• _Task objective_: Pull out every line below that holds the word "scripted".

'''

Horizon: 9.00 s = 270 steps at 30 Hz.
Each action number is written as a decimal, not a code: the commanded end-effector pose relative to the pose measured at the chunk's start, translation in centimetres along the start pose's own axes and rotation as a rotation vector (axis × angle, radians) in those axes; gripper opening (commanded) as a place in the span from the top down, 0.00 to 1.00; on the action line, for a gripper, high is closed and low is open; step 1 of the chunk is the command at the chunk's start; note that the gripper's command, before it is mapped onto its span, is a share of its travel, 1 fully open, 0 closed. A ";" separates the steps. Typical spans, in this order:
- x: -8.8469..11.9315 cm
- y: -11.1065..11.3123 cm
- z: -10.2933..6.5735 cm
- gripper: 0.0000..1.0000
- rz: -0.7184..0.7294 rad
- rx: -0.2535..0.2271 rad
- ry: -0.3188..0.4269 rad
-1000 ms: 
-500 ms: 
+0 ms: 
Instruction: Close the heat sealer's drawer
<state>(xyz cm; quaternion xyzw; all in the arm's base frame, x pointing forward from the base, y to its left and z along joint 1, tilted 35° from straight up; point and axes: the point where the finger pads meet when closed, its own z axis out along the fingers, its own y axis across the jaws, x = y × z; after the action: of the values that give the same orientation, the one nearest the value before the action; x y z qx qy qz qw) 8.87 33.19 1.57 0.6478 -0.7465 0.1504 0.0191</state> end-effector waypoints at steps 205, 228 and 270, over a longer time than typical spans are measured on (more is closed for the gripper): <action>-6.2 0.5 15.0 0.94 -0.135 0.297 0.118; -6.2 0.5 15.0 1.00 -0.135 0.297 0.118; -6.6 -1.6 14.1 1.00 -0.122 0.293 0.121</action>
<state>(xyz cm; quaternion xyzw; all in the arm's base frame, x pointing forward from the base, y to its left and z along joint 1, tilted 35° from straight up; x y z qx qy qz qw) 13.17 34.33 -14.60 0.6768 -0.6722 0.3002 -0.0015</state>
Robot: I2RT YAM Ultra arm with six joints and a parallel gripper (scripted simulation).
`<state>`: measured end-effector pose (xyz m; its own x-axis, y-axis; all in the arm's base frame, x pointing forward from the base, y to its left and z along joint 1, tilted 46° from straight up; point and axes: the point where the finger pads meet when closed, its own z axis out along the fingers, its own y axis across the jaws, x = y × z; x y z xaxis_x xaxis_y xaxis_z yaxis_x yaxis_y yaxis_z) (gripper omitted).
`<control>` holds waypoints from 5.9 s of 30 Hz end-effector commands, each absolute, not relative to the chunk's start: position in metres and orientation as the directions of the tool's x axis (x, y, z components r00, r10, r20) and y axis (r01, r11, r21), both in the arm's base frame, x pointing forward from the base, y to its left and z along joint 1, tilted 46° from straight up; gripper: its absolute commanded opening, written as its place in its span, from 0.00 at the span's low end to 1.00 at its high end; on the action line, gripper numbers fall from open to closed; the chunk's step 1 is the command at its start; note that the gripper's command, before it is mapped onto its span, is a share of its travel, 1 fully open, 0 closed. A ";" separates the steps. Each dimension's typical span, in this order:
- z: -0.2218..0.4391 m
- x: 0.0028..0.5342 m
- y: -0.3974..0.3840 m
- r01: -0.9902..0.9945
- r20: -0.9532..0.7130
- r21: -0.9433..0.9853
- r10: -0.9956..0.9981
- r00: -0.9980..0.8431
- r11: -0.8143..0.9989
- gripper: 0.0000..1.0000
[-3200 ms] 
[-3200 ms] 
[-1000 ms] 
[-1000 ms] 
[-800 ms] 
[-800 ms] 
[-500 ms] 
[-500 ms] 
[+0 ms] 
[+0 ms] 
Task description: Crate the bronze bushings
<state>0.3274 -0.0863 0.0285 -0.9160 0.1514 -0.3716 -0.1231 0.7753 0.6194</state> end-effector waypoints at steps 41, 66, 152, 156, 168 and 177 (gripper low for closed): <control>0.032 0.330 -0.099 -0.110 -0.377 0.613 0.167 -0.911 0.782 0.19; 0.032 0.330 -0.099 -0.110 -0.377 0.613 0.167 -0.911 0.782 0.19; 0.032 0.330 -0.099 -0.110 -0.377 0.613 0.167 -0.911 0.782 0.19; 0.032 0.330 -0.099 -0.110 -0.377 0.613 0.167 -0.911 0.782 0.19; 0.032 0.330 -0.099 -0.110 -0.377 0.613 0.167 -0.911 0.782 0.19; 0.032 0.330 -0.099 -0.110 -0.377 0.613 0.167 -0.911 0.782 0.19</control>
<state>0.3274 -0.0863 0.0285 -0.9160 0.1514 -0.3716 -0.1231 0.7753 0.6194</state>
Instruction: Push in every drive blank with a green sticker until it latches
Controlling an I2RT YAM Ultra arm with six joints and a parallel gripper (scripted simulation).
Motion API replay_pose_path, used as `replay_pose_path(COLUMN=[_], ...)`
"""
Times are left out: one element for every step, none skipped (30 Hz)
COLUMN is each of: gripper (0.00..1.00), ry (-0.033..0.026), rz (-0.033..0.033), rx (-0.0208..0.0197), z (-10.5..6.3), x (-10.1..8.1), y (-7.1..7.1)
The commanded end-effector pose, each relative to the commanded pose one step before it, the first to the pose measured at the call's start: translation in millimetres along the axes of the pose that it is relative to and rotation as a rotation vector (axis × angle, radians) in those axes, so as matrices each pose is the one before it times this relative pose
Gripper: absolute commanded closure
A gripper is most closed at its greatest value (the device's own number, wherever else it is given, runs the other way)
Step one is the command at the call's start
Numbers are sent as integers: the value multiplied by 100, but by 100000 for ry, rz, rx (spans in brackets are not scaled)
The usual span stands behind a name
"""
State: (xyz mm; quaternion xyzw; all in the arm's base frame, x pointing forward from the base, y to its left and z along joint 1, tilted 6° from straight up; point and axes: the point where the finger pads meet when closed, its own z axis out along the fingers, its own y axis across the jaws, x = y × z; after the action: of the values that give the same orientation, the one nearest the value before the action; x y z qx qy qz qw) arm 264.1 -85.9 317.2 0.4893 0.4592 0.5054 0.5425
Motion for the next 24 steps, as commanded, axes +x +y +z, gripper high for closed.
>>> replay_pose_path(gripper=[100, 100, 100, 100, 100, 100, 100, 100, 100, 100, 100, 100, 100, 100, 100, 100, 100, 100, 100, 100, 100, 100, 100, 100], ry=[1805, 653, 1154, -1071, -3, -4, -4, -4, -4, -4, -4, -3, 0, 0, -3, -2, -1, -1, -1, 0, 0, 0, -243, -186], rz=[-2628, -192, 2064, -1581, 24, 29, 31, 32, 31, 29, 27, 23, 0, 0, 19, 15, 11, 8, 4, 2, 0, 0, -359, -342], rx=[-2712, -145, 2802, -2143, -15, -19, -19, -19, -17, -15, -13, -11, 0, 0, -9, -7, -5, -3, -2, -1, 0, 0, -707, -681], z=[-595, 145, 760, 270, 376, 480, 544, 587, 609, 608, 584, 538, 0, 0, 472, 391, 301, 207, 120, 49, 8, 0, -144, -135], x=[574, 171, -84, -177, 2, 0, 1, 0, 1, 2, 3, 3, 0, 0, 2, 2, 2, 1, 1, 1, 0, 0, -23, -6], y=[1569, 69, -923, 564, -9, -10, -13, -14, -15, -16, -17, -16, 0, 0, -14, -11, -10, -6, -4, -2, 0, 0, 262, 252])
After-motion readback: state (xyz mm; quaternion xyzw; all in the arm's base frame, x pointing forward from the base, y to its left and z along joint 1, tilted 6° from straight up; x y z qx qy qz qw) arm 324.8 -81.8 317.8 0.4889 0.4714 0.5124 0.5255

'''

• _Answer to the problem_:
Robot: I2RT YAM Ultra arm with six joints and a parallel gripper (scripted simulation).
Controlling an I2RT YAM Ultra arm with six joints and a parallel gripper (scripted simulation).

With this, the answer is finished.